<<<<
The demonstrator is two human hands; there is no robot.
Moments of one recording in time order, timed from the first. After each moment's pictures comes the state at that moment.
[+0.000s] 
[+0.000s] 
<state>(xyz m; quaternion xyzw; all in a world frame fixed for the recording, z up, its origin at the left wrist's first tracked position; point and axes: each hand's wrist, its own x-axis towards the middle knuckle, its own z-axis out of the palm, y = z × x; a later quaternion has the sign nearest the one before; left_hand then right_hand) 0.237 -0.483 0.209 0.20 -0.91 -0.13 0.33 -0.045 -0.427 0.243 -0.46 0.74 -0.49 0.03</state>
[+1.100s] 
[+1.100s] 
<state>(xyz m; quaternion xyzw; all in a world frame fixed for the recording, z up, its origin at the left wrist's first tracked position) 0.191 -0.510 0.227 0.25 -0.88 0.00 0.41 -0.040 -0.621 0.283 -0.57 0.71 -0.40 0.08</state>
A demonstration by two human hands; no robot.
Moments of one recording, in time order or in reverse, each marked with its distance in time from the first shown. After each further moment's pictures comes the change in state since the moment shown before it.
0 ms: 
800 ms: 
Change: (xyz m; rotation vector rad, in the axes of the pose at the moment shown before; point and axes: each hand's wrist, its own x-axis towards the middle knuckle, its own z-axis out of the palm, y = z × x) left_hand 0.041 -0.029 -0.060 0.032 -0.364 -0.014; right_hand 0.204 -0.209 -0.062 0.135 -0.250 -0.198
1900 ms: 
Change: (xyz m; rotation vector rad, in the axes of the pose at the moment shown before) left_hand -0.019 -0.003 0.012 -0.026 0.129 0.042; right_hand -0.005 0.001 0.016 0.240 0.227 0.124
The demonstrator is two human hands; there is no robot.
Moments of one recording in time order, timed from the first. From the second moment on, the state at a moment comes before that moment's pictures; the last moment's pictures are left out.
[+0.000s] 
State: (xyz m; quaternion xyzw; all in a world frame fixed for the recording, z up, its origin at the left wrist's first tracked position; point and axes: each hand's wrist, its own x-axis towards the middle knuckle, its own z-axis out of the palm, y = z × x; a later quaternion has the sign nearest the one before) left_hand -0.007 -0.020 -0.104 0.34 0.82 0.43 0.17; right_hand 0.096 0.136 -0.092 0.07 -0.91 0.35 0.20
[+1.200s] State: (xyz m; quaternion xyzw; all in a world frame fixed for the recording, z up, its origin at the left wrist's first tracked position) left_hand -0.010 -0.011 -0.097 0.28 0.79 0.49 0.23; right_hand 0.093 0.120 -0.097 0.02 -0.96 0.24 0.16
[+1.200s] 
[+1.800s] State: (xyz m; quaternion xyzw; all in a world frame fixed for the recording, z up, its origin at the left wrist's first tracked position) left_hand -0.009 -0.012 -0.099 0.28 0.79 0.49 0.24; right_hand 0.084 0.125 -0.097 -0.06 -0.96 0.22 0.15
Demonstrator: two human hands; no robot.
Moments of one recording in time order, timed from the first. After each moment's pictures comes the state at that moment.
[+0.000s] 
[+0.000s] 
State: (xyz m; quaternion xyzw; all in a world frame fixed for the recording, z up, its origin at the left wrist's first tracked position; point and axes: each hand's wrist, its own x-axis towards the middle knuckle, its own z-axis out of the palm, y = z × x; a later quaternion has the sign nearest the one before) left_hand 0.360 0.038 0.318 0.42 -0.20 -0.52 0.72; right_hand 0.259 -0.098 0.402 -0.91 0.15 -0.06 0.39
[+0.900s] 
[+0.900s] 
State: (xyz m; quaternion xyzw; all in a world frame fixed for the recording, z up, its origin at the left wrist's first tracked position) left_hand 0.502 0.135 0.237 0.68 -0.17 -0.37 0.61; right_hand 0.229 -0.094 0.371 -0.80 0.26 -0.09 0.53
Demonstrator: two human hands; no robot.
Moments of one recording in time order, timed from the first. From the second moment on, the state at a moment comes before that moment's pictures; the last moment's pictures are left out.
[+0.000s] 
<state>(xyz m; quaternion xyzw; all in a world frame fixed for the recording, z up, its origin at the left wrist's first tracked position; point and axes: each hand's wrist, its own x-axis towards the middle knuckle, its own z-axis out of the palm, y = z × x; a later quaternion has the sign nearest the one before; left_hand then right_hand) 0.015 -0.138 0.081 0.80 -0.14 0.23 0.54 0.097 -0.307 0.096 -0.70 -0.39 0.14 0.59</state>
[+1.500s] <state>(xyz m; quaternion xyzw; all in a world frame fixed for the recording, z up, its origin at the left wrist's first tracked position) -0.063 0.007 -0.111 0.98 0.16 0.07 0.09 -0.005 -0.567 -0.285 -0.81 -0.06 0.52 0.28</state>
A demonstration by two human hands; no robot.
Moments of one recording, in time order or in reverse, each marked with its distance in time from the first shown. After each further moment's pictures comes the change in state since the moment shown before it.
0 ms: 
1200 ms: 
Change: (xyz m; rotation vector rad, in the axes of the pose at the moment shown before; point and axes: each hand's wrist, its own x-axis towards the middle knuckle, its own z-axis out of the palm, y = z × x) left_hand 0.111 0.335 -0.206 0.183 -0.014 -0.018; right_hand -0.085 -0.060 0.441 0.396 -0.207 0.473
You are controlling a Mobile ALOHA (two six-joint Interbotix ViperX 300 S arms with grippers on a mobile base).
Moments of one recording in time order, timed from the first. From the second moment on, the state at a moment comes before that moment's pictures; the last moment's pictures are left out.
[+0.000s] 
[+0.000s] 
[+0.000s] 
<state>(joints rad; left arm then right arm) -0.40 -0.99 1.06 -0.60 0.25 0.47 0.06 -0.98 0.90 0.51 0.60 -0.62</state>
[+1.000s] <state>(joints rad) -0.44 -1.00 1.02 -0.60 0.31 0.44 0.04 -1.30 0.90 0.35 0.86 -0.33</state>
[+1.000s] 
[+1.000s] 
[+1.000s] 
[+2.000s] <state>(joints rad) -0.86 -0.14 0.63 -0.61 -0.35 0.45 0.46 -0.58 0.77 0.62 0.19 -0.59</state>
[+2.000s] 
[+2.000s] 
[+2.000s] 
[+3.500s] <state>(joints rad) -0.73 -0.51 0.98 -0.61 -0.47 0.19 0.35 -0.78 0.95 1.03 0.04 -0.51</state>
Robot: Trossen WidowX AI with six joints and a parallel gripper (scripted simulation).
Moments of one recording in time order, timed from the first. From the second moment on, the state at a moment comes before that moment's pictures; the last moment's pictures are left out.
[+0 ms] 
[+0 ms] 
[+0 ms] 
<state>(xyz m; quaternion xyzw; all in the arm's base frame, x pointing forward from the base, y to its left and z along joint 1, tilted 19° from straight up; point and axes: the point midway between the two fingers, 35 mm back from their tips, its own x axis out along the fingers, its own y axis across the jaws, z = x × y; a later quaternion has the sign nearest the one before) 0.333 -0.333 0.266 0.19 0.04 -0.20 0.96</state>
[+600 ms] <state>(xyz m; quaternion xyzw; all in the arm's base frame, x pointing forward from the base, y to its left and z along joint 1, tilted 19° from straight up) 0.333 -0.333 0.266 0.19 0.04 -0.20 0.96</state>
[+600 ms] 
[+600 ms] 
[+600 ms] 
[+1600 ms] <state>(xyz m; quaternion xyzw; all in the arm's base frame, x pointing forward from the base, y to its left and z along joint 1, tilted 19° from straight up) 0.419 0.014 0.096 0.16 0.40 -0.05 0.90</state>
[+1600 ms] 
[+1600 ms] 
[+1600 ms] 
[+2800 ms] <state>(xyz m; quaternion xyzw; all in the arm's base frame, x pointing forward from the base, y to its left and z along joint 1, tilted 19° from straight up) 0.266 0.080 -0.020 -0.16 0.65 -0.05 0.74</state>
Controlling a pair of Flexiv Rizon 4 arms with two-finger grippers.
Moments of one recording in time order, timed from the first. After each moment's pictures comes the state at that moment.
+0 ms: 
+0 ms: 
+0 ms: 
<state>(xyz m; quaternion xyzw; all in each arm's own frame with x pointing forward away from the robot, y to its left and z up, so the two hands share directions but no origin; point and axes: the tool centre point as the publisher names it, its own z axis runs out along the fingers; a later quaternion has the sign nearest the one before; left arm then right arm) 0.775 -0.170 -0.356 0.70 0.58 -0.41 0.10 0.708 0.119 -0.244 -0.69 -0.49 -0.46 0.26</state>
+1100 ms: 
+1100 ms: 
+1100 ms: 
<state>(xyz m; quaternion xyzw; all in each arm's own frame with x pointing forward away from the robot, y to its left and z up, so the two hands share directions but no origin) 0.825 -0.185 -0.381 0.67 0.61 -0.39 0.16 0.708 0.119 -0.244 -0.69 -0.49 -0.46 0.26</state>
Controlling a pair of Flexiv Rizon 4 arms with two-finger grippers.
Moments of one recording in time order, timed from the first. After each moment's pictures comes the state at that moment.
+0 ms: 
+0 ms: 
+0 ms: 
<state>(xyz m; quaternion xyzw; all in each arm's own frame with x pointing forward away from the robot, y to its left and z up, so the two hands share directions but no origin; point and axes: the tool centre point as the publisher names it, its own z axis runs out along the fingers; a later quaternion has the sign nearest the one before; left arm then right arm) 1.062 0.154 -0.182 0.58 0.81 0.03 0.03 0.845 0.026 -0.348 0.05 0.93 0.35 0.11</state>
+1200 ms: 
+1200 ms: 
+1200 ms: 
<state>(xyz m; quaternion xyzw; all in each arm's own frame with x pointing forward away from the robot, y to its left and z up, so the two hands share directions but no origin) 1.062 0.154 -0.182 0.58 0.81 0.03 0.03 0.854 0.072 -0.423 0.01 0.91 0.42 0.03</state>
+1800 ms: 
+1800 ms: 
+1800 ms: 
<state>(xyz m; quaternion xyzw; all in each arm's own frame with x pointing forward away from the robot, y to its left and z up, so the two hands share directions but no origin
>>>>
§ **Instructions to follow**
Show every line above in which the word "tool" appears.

§ **Solved problem**
<state>(xyz m; quaternion xyzw; all in each arm's own frame with x pointing forward away from the robot, y to its left and z up, so the two hands share directions but no origin; point and axes: the tool centre point as the publisher names it, its own z axis runs out along the fingers; a later quaternion has the sign nearest the one before; left arm then right arm) 0.775 -0.170 -0.356 0.70 0.58 -0.41 0.10 0.708 0.119 -0.244 -0.69 -0.49 -0.46 0.26</state>
<state>(xyz m; quaternion xyzw; all in each arm's own frame with x pointing forward away from the robot, y to its left and z up, so the two hands share directions but no origin; point and axes: the tool centre point as the publisher names it, its own z axis runs out along the fingers; a later quaternion has the sign nearest the one before; left arm then right arm) 1.062 0.154 -0.182 0.58 0.81 0.03 0.03 0.845 0.026 -0.348 0.05 0.93 0.35 0.11</state>

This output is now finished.